AIM OF THE EXERCISE. Please give the data again in full, exactly as provided.

INFORMATION SUPPLIED.
....
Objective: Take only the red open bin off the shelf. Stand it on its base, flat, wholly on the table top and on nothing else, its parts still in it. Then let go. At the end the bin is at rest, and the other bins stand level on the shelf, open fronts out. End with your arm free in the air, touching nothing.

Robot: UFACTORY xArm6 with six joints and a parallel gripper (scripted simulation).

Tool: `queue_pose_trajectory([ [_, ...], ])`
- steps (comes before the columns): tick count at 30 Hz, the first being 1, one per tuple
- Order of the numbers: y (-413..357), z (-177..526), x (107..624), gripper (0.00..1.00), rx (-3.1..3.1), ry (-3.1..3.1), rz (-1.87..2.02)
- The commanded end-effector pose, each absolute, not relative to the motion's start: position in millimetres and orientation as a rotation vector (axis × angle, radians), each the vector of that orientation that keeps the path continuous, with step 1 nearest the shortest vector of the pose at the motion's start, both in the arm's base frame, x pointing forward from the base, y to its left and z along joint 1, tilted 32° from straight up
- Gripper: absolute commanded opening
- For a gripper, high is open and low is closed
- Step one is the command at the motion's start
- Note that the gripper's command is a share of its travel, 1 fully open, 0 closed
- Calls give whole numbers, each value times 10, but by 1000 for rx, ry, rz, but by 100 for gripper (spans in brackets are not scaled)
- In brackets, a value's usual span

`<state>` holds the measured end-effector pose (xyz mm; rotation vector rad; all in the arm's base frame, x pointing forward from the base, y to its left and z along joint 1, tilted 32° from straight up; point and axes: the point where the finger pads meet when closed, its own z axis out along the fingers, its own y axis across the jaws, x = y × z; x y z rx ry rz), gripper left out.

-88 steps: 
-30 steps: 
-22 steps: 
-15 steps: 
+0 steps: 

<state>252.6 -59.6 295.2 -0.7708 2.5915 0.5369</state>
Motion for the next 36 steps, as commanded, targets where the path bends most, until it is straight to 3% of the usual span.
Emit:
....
RESULT OF THIS EXERCISE.
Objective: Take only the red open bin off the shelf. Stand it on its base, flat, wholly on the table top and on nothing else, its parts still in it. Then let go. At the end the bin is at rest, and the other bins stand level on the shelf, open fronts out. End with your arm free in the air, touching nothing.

Robot: UFACTORY xArm6 with six joints and a parallel gripper (scripted simulation).

Tool: `queue_pose_trajectory([ [_, ...], ])`
- steps (comes before the columns): tick count at 30 Hz, the first being 1, one per tuple
- Order of the numbers: y (-413..357), z (-177..526), x (107..624), gripper (0.00..1.00), rx (-3.1..3.1), ry (-3.1..3.1), rz (-1.87..2.02)
- The commanded end-effector pose, each absolute, not relative to the motion's start: position in millimetres and orientation as a rotation vector (axis × angle, radians), each the vector of that orientation that keeps the path continuous, with step 1 nearest the shortest vector of the pose at the motion's start, both in the arm's base frame, x pointing forward from the base, y to its left and z along joint 1, tilted 32° from straight up
- Gripper: absolute commanded opening
- For a gripper, high is open and low is closed
- Step one is the command at the motion's start
- Note that the gripper's command is a share of its travel, 1 fully open, 0 closed
- Calls give whole numbers, each value times 10, but by 1000 for rx, ry, rz, but by 100 for gripper (spans in brackets are not scaled)
- In brackets, a value's usual span

`<state>` holds the measured end-effector pose (xyz mm; rotation vector rad; all in the arm's base frame, x pointing forward from the base, y to its left and z along joint 1, tilted 32° from straight up; point and axes: the point where the finger pads meet when closed, its own z axis out along the fingers, its own y axis across the jaws, x = y × z; x y z rx ry rz), gripper left out.

-88 steps: 
-30 steps: 
-22 steps: 
-15 steps: 
+0 steps: 

<state>252.6 -59.6 295.2 -0.7708 2.5915 0.5369</state>
Motion for the next 36 steps, as commanded, targets where the path bends most, until it is straight to 3% of the usual span.
Emit:

The exercise has been carried out completely.